What this task involves:
In the data below, how many lines contain the word "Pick"? Answer with the number alone.

# # # # #

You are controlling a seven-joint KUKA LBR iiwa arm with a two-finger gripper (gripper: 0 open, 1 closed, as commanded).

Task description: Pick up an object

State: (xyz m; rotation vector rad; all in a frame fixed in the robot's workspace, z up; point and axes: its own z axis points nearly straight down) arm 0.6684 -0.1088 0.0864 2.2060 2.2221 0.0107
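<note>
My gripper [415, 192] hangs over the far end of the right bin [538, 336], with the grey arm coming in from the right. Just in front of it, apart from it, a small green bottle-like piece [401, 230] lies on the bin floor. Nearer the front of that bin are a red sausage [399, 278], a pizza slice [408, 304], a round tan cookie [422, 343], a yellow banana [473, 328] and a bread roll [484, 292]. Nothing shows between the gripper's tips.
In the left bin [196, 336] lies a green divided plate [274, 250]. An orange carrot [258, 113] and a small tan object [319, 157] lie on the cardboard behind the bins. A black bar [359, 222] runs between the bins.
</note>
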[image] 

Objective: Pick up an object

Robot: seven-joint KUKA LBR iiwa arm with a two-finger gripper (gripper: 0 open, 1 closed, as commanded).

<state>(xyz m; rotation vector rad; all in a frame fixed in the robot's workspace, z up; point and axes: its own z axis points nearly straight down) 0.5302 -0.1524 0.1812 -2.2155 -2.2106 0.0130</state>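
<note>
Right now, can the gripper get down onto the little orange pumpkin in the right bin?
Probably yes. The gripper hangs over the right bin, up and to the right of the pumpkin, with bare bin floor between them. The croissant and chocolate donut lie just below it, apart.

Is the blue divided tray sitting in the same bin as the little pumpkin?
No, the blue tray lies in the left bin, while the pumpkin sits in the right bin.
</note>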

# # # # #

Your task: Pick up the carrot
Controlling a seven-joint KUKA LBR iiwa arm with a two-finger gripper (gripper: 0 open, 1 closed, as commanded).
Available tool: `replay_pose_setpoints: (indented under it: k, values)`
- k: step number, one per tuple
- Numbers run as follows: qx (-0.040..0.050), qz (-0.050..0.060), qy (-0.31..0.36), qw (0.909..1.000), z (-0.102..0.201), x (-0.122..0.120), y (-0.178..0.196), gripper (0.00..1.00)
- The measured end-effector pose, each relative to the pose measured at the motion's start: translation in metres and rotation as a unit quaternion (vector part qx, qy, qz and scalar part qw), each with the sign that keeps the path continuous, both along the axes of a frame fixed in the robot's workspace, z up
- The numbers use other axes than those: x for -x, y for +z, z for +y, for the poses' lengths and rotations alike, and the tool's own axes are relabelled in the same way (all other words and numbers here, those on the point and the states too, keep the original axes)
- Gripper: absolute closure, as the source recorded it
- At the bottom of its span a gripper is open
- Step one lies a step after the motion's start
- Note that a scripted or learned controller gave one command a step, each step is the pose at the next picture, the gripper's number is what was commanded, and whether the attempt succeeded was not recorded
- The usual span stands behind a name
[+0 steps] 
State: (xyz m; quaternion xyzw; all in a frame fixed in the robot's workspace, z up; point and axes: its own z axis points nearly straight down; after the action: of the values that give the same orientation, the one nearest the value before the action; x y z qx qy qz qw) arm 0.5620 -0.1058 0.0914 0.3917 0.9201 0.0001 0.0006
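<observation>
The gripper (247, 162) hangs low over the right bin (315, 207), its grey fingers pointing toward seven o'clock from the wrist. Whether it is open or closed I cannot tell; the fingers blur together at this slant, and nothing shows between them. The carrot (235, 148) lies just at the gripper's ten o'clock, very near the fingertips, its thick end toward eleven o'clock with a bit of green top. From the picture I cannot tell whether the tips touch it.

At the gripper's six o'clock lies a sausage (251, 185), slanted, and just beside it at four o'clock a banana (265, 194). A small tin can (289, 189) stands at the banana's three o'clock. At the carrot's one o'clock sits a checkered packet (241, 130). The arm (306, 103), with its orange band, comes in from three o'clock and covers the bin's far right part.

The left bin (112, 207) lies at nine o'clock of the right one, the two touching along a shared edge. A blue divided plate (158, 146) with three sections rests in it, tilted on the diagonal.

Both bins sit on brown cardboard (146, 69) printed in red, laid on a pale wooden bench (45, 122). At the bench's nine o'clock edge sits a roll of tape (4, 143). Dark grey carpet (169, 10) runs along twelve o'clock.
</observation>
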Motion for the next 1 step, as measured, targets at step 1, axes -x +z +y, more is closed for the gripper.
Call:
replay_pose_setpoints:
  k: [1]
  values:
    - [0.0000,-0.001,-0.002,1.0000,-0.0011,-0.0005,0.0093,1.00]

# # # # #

Response to this task:
3